What is required: Please transcribe the listing that follows exactly; images are to be excluded.

Collected material:
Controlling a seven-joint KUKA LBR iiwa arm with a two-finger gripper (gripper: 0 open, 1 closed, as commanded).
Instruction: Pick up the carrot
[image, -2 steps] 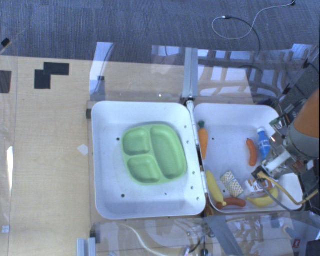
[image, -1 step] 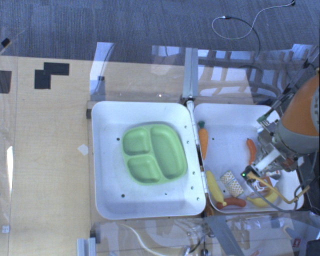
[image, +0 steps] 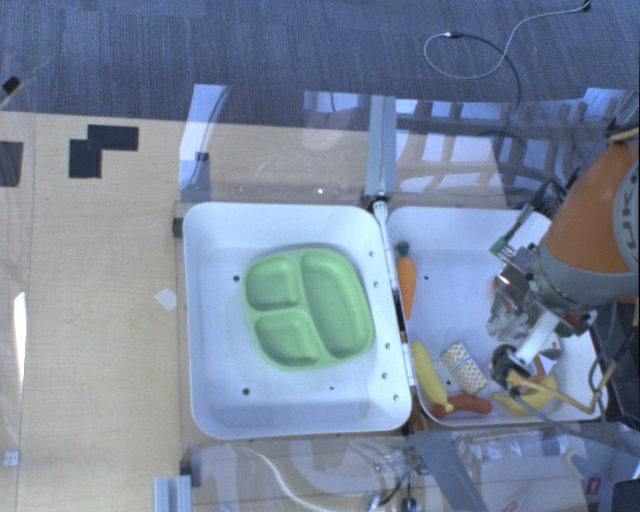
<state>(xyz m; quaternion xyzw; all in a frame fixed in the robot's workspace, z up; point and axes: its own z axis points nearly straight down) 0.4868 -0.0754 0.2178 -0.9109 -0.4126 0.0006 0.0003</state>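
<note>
Carrot (image: 405, 283): lies lengthwise against the left wall of the right bin (image: 455, 235), green top pointing to the far end, orange root toward the near end — nothing touching it.

Arm (image: 600, 225): the grey arm with its broad orange band reaches in from the right, over the right-hand side of the right bin, well apart from the carrot.

Gripper (image: 513, 368): hangs low over the near right corner of the right bin, above the clutter of toy food there; from where I stand the tangle of metal and cable hides the tips, so whether it is released or clenched I cannot tell, and nothing can be seen held in it.

Left bin (image: 215, 300): holds a light green divided plate (image: 305, 307) with three compartments, lying flat near the middle.

Right bin, near end: a yellow banana (image: 427, 372) lies along the left wall just below the carrot's tip; beside it a small patterned, cup-like item (image: 462, 365), and in front of them a red-orange piece like a sausage (image: 465, 404). More yellow pieces (image: 535, 392) lie under the gripper — too jumbled to name.

Bench (image: 90, 320): pale wood, with black block markings (image: 100, 148) at the far left.

Floor beyond: blue-grey carpet, a thin cable (image: 480, 50) looping across it.
</note>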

Reply to the exercise:
Controlling a seven-joint KUKA LBR iiwa arm with a two-finger gripper (gripper: 0 open, 1 closed, as commanded).
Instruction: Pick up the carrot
[image, -2 steps] 
[image, -1 step] 
[image, +0 steps] 
<state>(xyz m; quaternion xyzw; all in a frame fixed in the robot's workspace, z up; point and axes: its own z axis points nearly straight down) 0.4868 -0.0754 0.2178 -0.9109 -0.4126 0.0006 0.0003</state>
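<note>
Carrot (image: 405, 283): lies lengthwise against the left wall of the right bin (image: 455, 235), green top pointing to the far end, orange root toward the near end — nothing touching it.

Arm (image: 600, 225): the grey arm with its broad orange band reaches in from the right, over the right-hand side of the right bin, well apart from the carrot.

Gripper (image: 513, 368): hangs low over the near right corner of the right bin, above the clutter of toy food there; from where I stand the tangle of metal and cable hides the tips, so whether it is released or clenched I cannot tell, and nothing can be seen held in it.

Left bin (image: 215, 300): holds a light green divided plate (image: 305, 307) with three compartments, lying flat near the middle.

Right bin, near end: a yellow banana (image: 427, 372) lies along the left wall just below the carrot's tip; beside it a small patterned, cup-like item (image: 462, 365), and in front of them a red-orange piece like a sausage (image: 465, 404). More yellow pieces (image: 535, 392) lie under the gripper — too jumbled to name.

Bench (image: 90, 320): pale wood, with black block markings (image: 100, 148) at the far left.

Floor beyond: blue-grey carpet, a thin cable (image: 480, 50) looping across it.
</note>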

The given output is complete.